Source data
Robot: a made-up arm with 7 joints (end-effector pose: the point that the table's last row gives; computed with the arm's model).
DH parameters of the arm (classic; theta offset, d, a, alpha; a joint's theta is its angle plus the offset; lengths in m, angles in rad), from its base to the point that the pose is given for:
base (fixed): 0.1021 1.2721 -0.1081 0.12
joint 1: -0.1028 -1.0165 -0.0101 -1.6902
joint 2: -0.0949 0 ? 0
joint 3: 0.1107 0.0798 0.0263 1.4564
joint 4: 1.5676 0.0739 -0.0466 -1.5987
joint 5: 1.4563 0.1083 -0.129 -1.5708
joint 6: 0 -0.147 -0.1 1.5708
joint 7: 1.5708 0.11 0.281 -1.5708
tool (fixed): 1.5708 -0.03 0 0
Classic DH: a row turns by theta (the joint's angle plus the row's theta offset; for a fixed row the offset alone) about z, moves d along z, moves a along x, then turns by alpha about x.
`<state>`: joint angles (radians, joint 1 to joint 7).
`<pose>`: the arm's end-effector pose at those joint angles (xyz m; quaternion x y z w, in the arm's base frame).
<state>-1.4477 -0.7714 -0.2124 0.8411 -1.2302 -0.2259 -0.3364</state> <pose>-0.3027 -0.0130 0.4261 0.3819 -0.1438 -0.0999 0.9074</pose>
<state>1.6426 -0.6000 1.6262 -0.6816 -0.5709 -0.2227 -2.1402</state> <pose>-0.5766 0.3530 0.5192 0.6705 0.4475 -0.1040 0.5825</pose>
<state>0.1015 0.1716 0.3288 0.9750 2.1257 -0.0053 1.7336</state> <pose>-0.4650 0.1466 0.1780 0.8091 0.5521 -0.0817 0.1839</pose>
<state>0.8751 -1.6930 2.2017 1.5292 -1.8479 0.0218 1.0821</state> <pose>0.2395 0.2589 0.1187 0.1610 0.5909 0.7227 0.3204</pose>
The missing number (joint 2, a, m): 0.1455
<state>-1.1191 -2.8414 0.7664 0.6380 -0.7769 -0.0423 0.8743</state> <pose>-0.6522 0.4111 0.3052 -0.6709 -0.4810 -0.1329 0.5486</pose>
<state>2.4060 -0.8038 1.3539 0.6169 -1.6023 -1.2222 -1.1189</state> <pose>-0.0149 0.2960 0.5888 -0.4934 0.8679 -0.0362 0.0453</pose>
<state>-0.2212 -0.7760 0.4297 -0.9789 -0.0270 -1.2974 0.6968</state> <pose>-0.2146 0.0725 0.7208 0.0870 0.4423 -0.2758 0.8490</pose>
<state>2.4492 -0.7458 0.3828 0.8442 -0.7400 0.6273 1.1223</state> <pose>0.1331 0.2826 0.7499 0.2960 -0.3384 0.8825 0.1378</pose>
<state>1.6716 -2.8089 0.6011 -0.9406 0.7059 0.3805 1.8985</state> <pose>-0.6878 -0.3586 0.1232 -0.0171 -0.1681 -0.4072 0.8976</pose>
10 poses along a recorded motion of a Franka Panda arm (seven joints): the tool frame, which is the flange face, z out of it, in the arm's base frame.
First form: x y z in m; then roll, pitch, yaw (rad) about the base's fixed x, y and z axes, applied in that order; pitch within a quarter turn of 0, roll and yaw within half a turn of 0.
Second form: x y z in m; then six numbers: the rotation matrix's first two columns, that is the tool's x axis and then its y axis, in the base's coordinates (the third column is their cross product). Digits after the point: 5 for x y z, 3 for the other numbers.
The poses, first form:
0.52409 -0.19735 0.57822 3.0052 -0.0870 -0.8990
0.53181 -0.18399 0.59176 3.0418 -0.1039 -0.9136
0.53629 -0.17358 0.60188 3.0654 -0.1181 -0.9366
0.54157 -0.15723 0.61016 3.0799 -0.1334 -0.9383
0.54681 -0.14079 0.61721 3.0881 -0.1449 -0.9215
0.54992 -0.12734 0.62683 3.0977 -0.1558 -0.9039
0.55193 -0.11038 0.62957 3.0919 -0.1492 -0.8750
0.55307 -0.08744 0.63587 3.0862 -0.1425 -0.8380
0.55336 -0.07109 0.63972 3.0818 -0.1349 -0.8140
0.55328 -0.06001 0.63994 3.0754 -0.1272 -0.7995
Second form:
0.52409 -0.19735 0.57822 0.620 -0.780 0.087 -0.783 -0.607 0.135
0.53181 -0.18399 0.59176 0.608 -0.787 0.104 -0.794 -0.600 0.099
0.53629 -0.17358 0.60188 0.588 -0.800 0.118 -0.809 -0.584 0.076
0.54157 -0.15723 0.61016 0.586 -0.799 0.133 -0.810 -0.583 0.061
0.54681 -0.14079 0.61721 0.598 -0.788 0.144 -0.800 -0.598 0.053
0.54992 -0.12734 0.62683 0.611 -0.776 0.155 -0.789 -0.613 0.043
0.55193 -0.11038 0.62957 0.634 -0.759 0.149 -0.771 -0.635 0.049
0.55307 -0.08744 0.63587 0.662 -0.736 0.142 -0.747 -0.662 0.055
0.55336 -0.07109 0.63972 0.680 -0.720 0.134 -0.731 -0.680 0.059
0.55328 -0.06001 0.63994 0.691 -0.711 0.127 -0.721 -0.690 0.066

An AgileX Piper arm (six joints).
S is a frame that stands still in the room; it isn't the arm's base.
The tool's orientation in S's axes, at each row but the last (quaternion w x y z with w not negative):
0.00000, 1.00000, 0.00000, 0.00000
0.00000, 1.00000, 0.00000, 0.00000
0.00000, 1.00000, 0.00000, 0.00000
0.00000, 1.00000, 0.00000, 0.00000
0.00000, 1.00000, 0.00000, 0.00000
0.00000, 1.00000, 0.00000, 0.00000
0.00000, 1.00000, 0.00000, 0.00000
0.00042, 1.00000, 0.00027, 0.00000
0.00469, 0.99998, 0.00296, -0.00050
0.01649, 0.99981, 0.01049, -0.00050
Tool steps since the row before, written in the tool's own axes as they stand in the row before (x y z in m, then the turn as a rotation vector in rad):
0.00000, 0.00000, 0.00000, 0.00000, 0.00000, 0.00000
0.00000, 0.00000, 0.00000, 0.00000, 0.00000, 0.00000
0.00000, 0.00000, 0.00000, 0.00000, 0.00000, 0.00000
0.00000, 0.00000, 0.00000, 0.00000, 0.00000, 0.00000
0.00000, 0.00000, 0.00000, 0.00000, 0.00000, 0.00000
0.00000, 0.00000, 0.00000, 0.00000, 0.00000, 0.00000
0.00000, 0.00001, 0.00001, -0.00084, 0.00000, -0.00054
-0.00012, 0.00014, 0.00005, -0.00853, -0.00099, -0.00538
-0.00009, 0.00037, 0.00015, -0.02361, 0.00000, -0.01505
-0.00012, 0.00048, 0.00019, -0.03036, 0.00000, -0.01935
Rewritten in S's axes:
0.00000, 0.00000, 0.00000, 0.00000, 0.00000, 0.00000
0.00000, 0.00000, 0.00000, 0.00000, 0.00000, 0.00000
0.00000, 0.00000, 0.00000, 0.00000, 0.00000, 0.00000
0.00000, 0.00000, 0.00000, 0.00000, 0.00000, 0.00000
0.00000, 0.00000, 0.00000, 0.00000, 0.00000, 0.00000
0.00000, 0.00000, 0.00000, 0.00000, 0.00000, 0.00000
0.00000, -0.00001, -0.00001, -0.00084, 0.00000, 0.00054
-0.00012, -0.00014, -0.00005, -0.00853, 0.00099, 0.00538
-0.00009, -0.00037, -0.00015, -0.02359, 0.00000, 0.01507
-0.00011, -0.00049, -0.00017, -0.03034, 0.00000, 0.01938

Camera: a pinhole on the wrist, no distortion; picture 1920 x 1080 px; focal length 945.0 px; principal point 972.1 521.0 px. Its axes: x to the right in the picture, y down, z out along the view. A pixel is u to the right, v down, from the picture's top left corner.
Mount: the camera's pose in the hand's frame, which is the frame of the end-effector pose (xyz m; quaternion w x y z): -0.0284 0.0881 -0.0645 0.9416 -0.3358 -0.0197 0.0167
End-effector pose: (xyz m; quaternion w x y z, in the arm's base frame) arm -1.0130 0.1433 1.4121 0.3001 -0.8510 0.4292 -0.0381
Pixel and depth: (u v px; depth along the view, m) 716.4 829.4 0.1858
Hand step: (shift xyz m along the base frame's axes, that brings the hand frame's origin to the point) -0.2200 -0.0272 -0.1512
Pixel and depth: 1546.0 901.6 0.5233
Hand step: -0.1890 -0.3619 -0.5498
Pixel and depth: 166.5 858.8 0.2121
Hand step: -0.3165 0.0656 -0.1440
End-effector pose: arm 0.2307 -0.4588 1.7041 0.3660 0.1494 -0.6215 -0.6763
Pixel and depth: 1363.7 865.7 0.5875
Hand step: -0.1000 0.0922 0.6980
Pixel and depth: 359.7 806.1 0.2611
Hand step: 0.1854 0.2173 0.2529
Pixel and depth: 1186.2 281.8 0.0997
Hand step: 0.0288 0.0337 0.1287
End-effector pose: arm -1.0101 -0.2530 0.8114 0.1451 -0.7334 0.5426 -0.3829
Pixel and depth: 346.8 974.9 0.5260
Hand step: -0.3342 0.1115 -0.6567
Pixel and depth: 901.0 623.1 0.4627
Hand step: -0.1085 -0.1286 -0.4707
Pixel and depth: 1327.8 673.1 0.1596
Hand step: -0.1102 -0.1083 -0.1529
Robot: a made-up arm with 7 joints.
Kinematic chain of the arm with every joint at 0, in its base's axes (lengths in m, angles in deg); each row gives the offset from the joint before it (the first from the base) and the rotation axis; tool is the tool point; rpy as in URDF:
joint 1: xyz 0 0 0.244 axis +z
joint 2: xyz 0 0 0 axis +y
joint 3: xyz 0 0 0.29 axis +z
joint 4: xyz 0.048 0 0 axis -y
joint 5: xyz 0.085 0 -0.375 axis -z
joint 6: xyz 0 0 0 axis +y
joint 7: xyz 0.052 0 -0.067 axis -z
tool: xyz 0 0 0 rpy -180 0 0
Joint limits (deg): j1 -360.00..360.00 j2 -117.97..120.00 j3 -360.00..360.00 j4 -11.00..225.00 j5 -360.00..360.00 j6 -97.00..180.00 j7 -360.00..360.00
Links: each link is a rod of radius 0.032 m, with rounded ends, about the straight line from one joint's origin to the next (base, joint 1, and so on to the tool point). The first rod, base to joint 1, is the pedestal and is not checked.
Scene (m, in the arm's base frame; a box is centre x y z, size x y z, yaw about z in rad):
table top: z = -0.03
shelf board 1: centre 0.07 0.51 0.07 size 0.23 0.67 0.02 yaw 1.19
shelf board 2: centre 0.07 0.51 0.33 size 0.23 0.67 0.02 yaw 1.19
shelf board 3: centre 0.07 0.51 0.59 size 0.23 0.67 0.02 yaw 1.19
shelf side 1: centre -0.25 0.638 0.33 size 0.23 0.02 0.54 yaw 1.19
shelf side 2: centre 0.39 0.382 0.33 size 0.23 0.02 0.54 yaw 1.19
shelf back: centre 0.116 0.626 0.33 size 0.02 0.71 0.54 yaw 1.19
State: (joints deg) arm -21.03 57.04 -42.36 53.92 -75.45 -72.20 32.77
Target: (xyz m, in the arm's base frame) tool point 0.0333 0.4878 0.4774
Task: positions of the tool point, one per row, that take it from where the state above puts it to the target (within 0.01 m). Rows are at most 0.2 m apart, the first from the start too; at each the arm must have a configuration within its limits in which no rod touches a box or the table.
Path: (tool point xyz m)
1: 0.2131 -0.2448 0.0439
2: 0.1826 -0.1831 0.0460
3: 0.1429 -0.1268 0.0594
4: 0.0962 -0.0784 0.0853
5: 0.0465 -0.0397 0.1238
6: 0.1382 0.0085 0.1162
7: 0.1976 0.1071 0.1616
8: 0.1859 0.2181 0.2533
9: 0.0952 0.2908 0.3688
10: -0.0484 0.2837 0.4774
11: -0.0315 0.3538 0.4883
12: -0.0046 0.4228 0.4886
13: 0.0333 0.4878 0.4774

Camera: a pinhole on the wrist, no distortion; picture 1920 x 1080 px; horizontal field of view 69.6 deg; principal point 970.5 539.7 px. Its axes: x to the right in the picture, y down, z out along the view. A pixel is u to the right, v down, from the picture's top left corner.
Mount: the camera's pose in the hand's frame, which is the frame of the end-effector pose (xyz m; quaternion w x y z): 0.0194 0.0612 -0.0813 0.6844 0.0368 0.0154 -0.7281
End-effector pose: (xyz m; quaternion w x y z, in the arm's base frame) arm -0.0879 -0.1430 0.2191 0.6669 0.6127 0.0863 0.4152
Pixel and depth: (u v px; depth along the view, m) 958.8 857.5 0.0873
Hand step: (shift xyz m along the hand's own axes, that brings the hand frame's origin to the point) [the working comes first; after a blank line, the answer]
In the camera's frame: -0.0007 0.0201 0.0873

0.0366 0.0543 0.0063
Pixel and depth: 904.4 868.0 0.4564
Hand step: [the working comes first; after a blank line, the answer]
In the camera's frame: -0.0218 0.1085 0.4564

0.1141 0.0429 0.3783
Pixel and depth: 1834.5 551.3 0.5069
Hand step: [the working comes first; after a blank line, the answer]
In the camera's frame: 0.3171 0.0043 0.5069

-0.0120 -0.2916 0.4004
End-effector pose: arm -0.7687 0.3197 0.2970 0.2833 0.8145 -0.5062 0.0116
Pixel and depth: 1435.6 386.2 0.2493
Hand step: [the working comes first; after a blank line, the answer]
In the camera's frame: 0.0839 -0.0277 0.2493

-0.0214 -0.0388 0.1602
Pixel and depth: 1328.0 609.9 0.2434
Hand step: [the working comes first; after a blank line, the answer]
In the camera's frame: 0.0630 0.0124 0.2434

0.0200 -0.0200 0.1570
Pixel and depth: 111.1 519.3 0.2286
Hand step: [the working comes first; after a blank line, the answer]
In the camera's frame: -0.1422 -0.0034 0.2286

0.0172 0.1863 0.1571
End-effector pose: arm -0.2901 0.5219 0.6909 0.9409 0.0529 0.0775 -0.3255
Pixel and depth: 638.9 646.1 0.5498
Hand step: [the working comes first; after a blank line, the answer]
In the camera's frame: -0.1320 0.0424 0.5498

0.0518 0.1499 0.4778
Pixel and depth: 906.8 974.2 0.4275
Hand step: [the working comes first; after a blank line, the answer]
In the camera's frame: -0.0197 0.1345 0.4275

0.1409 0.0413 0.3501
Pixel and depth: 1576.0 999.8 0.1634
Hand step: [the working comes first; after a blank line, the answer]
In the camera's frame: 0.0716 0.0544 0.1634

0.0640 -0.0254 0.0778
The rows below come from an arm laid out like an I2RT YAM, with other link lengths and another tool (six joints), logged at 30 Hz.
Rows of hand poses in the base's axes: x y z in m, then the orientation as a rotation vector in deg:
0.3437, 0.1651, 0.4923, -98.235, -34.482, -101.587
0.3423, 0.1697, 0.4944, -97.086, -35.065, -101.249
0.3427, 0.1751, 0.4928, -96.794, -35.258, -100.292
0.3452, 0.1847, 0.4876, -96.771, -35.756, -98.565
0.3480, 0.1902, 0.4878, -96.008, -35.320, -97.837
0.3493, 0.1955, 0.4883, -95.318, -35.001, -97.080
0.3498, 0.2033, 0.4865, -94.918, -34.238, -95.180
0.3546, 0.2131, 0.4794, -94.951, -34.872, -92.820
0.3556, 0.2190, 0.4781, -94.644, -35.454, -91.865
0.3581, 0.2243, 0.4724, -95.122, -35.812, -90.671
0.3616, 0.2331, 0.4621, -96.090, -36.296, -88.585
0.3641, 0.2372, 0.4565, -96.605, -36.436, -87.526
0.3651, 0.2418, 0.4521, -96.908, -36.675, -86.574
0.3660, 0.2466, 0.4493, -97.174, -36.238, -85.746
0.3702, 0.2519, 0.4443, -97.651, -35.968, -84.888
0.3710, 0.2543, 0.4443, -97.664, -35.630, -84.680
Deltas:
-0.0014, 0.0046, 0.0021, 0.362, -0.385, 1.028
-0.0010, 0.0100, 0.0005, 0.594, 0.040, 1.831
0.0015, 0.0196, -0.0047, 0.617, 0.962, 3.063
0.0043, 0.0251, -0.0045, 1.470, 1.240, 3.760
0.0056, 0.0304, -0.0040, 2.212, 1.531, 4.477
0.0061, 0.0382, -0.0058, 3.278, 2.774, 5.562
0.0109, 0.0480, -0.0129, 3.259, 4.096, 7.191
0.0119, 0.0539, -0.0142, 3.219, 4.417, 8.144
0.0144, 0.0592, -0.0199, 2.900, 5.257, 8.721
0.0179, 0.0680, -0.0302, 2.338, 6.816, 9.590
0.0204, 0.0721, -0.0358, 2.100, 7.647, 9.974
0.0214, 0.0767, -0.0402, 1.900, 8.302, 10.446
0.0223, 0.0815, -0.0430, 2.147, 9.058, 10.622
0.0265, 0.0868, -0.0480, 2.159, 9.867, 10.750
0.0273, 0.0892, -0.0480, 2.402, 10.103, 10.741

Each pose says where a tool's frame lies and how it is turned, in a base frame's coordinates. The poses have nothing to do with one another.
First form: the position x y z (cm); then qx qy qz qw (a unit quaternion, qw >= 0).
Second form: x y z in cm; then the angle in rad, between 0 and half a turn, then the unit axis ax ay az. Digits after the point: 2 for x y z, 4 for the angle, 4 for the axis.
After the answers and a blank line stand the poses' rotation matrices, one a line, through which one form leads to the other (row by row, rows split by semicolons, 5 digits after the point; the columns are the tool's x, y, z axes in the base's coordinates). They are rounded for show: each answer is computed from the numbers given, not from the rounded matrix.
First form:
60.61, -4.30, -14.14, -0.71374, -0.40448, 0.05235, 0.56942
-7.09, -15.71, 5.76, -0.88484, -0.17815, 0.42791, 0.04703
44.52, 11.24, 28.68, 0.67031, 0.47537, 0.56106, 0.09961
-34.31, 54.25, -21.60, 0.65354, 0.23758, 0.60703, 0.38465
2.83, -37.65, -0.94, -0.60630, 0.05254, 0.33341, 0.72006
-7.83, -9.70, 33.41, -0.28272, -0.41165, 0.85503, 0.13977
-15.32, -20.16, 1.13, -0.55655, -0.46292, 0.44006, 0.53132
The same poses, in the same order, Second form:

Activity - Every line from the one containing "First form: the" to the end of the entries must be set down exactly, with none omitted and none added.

Answer space -
First form: the position x y z (cm); then qx qy qz qw (a unit quaternion, qw >= 0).
Second form: x y z in cm; then the angle in rad, between 0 and half a turn, then the unit axis ax ay az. Digits after the point: 2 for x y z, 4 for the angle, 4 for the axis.
After the answers and a blank line stand the poses' rotation matrices, one a line, through which one form leads to the other (row by row, rows split by semicolons, 5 digits after the point; the columns are the tool's x, y, z axes in the base's coordinates). They are rounded for show: each answer is computed from the numbers given, not from the rounded matrix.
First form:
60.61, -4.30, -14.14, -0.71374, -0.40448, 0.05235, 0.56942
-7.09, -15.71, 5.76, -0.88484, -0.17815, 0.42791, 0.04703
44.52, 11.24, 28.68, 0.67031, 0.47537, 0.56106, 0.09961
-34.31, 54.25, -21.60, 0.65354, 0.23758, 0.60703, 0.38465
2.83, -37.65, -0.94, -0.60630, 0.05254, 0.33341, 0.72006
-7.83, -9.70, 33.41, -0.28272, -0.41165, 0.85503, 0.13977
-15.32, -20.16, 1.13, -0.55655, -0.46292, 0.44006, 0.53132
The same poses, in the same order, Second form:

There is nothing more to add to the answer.